Вдруг метроном остановился и замер.
— Открывайте шампанское! — закричала Берггольц. — Ее объявляют!
И когда пробка выстрелила в потолок — может быть, это раздался первый в городе салют Победы, — голос Левитана, разорвав тишину весенней ночи над огромной страной, сказал, что фашистская Германия безоговорочно капитулировала.
Дом радио ликовал. Люди на улицах обнимались и плакали. А Ольга Берггольц торжествовала вдвойне: победно окончилась не только война, но и бессменная вахта блокадного поэта. Так думала Берггольц. Теперь она вернется в свою квартиру и будет лишь изредка приходить на Малую Садовую в Дом радио, как будут приходить сюда многие другие писатели.
Но никогда не сможет она забыть этот дом, откуда так часто говорила с Ленинградом:
Я знаю, слишком знаю это зданье.
И каждый раз, когда иду сюда,
все кажется, что вышла на свиданье
сама с собой, такой же, как тогда.
Но это больше, чем воспоминанье.
…………………………………………
Здесь, как в бреду, все было смещено:
здесь умирали, стряпали и ели,
а те, кто мог еще
вставать с постелей,
пораньше утром,
растемнив окно,
в кружок усевшись,
перьями скрипели.
…………………………………………
И, спаяны сильней, чем кровью рода,
родней, чем дети одного отца,
сюда зимой сорок второго года
сошлись — сопротивляться до конца.
Нет, вахта поэта не окончилась с Победой. Блокада не уходила из сердца. Стынет в почтительной тишине музея блокадная комната, освещенная тусклым зимним светом. Железная печка-времянка и репродуктор на стене — сердце и мозг печального жилья.
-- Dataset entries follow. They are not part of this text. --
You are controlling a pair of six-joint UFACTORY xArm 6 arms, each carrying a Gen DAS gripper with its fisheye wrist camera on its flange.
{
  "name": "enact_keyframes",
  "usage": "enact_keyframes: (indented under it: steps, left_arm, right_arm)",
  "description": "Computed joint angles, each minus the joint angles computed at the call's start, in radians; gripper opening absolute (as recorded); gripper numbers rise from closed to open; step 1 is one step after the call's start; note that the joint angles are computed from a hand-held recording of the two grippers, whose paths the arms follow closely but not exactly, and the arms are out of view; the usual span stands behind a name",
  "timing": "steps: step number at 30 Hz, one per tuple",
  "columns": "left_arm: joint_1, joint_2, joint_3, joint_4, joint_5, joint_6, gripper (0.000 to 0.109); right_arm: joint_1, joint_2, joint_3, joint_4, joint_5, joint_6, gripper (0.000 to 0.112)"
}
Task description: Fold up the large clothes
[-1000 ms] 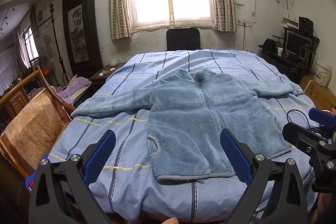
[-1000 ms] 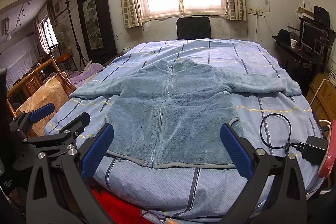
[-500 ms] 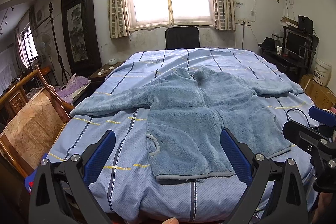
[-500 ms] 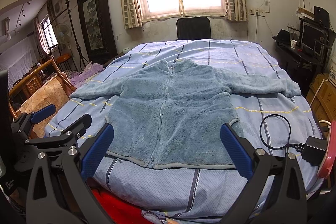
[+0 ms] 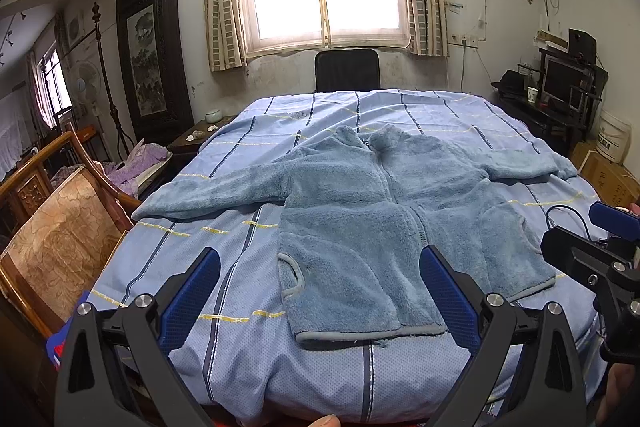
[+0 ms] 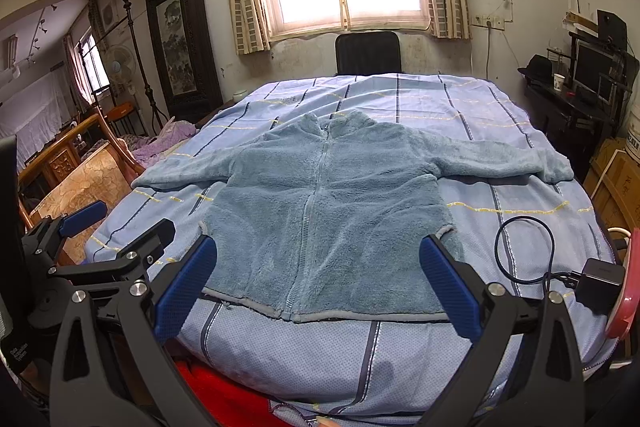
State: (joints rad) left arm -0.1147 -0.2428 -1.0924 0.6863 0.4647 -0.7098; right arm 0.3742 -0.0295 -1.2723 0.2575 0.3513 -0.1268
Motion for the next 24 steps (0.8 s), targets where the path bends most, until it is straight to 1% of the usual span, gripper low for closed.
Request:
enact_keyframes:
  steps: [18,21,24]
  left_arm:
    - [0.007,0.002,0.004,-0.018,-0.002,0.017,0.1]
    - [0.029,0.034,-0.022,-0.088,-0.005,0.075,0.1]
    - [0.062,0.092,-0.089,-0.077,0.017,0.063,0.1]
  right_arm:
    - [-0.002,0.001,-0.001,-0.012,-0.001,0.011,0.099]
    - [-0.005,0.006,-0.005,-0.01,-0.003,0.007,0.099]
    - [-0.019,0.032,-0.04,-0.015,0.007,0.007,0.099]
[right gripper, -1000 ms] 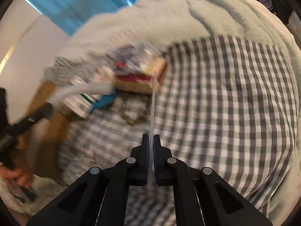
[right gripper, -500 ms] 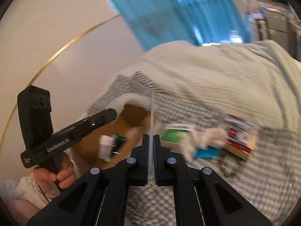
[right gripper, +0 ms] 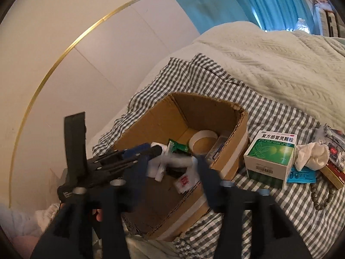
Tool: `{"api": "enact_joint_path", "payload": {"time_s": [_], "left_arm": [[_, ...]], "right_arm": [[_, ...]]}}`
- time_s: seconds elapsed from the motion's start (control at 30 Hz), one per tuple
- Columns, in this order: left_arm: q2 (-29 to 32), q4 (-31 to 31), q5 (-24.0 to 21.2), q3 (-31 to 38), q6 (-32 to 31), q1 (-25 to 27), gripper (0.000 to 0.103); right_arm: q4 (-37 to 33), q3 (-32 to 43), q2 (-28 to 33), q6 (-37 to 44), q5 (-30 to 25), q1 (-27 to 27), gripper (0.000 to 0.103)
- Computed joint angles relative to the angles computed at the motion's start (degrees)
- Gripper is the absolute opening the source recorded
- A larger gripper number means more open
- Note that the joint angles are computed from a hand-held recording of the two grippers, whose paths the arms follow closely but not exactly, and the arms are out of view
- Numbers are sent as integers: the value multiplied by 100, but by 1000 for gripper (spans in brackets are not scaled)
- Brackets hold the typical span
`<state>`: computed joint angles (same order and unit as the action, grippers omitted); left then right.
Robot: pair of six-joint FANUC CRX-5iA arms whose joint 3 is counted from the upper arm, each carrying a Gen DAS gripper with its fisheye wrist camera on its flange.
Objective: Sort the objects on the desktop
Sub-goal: 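Carry the white cylinder and clear comb to the box and release both, then reach the left gripper to the green medicine box while the right grasps the bead bracelet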
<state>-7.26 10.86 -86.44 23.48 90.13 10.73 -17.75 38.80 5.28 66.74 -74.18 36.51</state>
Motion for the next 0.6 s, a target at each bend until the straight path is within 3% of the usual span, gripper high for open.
{"api": "enact_joint_path", "payload": {"time_s": [0.03, 0.07, 0.37, 0.6], "left_arm": [[-20, -33, 9, 7, 68, -4, 80], [-28, -72, 16, 27, 136, -37, 83], [325, 177, -237, 658, 248, -585, 88], [581, 131, 162, 985, 158, -1628, 101]], "right_arm": [[85, 7, 9, -30, 3, 0, 53], [263, -69, -52, -118, 33, 8, 53], [1938, -1142, -853, -1345, 267, -235, 56], [2515, -1587, -1230, -1565, 84, -369, 63]]}}
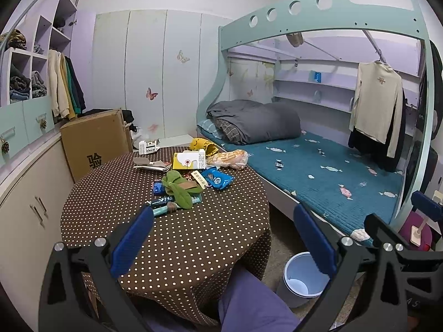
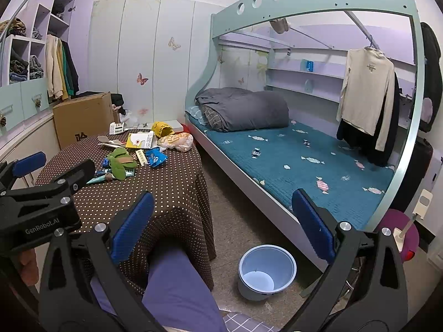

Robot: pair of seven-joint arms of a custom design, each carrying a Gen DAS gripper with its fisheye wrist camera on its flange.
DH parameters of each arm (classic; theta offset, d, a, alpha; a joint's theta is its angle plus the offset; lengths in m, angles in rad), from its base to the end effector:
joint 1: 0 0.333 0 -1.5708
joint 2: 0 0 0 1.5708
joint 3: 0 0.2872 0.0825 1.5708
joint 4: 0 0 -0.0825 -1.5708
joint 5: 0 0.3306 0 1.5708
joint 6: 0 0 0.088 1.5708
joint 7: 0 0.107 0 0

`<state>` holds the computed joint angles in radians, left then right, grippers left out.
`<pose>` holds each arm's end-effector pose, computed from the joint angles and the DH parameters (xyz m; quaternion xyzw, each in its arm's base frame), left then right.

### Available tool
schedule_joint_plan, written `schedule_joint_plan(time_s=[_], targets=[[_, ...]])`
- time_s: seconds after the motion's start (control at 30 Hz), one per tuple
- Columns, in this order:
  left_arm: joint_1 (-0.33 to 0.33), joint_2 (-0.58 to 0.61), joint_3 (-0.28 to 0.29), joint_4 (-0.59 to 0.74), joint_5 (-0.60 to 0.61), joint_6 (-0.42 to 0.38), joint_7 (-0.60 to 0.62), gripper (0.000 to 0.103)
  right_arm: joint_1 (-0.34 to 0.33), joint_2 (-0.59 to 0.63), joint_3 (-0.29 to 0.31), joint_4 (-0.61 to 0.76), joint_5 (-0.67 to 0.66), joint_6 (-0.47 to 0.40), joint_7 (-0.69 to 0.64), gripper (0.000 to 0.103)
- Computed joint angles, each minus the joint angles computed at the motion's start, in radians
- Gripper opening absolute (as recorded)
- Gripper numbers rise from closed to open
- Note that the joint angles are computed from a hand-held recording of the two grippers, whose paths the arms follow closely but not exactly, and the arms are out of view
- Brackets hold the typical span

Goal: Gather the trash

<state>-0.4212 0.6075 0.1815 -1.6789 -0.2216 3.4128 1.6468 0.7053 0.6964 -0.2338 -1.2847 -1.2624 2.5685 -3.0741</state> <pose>0.6476 -0.1622 0.4058 -0.5456 0.6420 -0.4092 0.3504 0.6025 0.3781 0.4003 -0.5520 0.6265 -0.4252 0.3493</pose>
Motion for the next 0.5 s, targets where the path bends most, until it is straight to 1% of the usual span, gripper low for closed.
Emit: schedule_joint_plan(time_s=[0.33,0.5], targets=[[0.0,0.0,0.004,0.002,0.004,-0.006,-0.008,0.099,0.002,0.012,0.0,0.016,0.015,-0.004,-0.014,0.098],[0.011,-0.001,-0.007,0.004,0.013,-0.009,-0.012,0.099,0.005,0.017,-0.004,0.023,0.025,-0.004,-0.021,0.098]])
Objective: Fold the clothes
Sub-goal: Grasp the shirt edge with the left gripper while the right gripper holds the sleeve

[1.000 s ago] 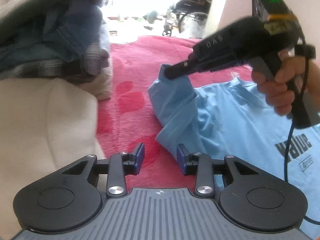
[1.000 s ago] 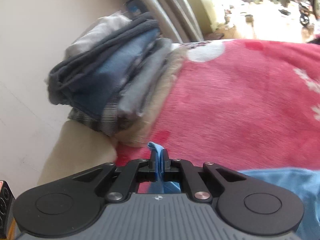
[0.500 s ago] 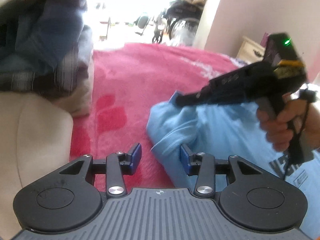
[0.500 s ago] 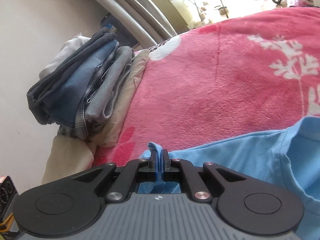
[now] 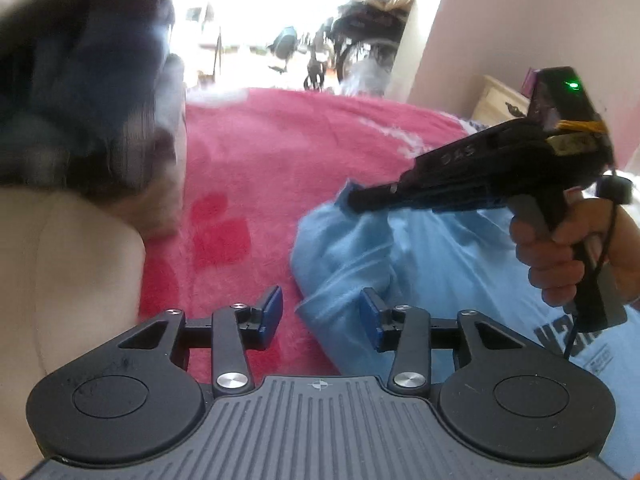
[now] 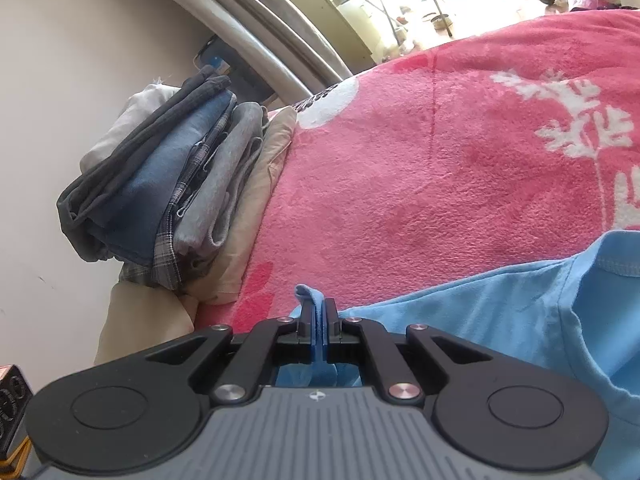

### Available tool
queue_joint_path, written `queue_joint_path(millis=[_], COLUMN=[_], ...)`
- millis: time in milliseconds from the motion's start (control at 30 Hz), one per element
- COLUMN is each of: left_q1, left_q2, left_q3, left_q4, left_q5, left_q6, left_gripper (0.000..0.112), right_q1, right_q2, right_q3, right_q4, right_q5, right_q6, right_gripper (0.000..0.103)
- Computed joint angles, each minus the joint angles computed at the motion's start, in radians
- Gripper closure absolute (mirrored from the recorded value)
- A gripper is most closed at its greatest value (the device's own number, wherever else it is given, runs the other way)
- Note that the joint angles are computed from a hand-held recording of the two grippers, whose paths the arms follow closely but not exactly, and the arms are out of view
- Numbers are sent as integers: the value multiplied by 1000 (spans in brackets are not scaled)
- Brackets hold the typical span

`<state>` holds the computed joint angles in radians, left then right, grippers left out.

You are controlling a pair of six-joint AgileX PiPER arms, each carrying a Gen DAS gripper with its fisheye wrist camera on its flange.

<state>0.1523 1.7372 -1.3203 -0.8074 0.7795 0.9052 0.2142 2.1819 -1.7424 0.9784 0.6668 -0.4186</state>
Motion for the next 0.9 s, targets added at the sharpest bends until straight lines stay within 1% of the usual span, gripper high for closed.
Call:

Комната в Музее истории Ленинграда мертва. Но она могла бы ожить, если б из черной «тарелки» репродуктора зазвучал знакомый ленинградцам женский голос, ставший в дни блокады позывными человеческой надежды. Пусть свои стихи читает Ольга Берггольц. Пусть голос блокадной музы Ленинграда, запечатленный на магнитной ленте, — а такая запись есть, — звучит здесь всегда, даже тогда, когда блокада станет далека людям, как осада Карфагена или Трои. Пусть это происходит не только потому, что «поэзия в те дни в Ленинграде приняла на себя благородное бремя почти всего искусства», как сказала Берггольц, но и потому, что стихи поэта, радиоразговоры, очерки, фельетоны подняли и пронесли сквозь огонь благородное бремя почти всей поэзии и почти всего искусства.
Я видел у Ольги Федоровны бесценные материалы. Предвоенные и блокадные дневники. Десятки тысяч писем читателей и слушателей. Фельетоны в лицах «Пятое время года» и «Фюрер гадает». Рукописи многих других давно прошедших в эфир и неопубликованных передач. Тетрадку под названием «Учет работы» — в ней очень мелким почерком перечислены передачи, написанные Берггольц в течение войны. Первая запись — июнь сорок первого года: «Гаденький дяденька», стихотворный фельетон про паникеров и разносчиков слухов. Возле него, как и после многих других записей, стоит пометка: «н. о.» — «не опубликовано». А опубликованное знают все: из маленькой квартиры на Черной речке в Ленинграде светили людям дневные звезды: «Я хочу, чтобы душа моя, чтобы книги мои, то есть душа, открытая всем, была бы такой, как тот колодец, который отражает и держит в себе дневные звезды — чьи-то души, жизни и судьбы… нет, точнее: души и судьбы моих современников и сограждан».